## Exercise directions
Each line below should be retyped exactly, with no pictures.

## Data extract
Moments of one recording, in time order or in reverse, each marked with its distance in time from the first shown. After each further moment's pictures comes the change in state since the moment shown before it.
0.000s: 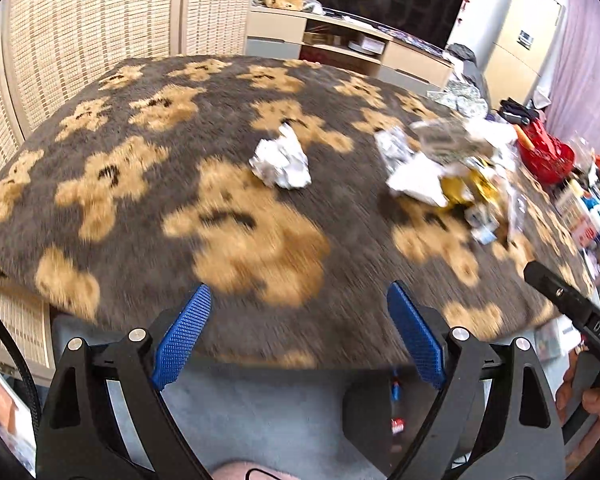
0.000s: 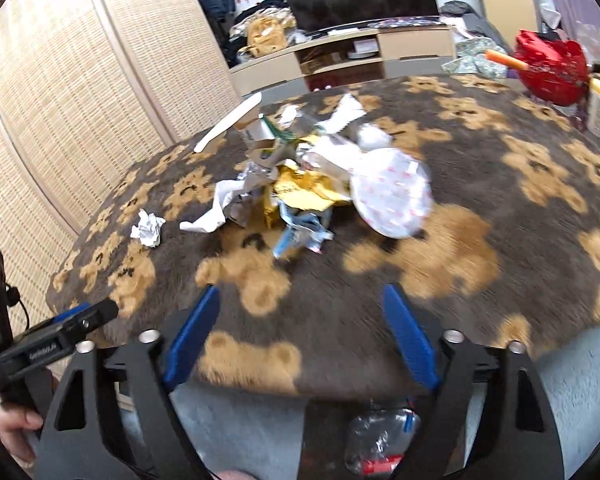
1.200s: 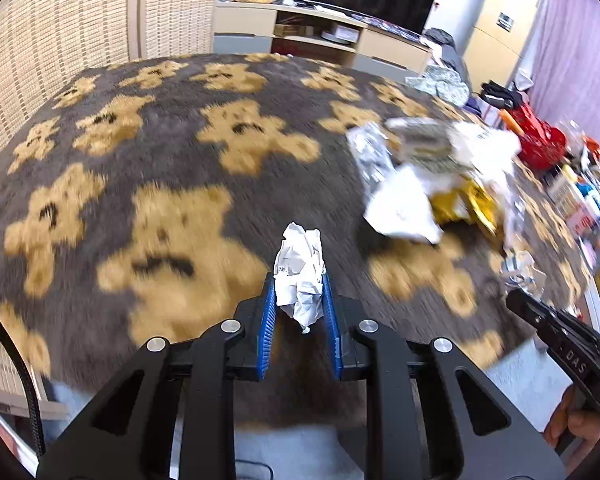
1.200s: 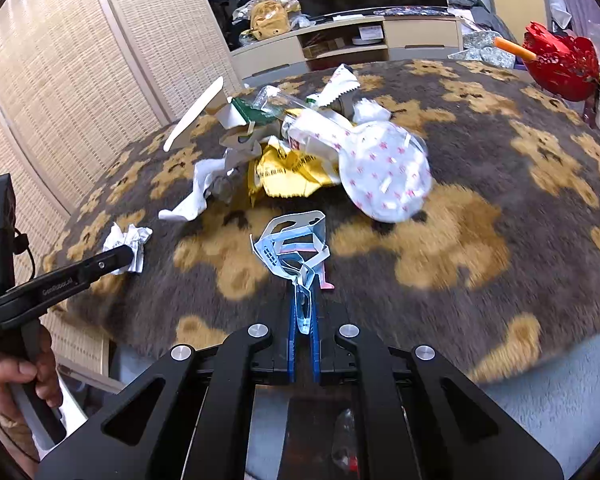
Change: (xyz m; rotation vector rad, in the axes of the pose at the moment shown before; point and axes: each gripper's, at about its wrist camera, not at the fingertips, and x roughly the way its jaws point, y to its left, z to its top) left arm 0.033 -0.030 0.014 0.082 0.037 -0.073; right arm 0.007 -0.013 -0.015 -0.025 0.055 -0.012
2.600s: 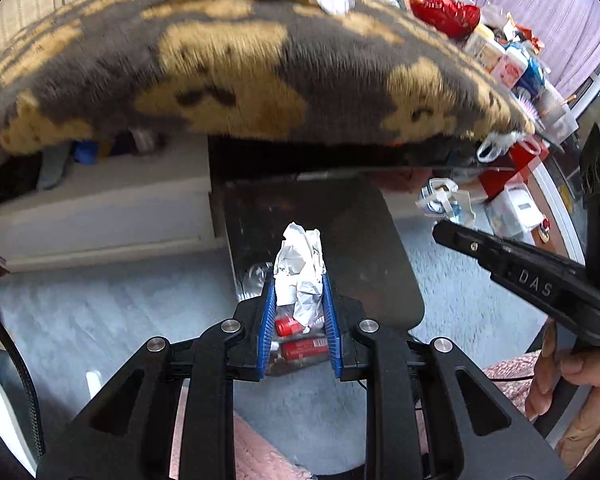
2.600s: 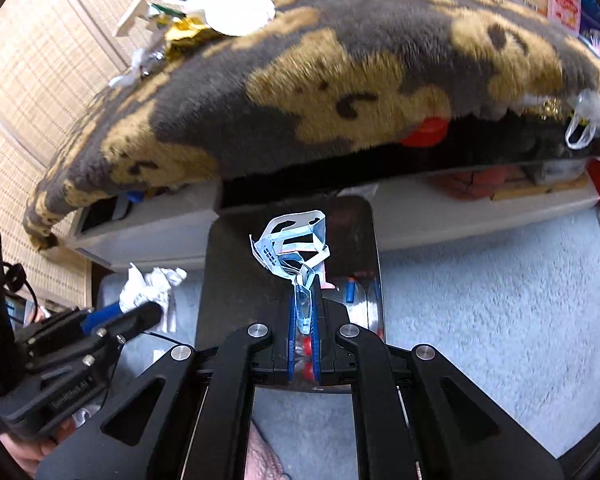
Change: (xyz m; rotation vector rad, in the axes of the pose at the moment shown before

## Answer for the task
Moments of one recording, in time order or in reverse, each marked with its distance in time from the first shown. After each further moment's pictures comes the change in state since the moment shown before it.
0.000s: 
0.000s: 
1.200s: 
1.200s: 
Change: (xyz m; rotation vector rad, in the axes of the pose at the moment shown before; point and axes: each gripper's, at about its wrist camera, not at the fingertips, and x roughly the way its jaws point, y to its left, z to its top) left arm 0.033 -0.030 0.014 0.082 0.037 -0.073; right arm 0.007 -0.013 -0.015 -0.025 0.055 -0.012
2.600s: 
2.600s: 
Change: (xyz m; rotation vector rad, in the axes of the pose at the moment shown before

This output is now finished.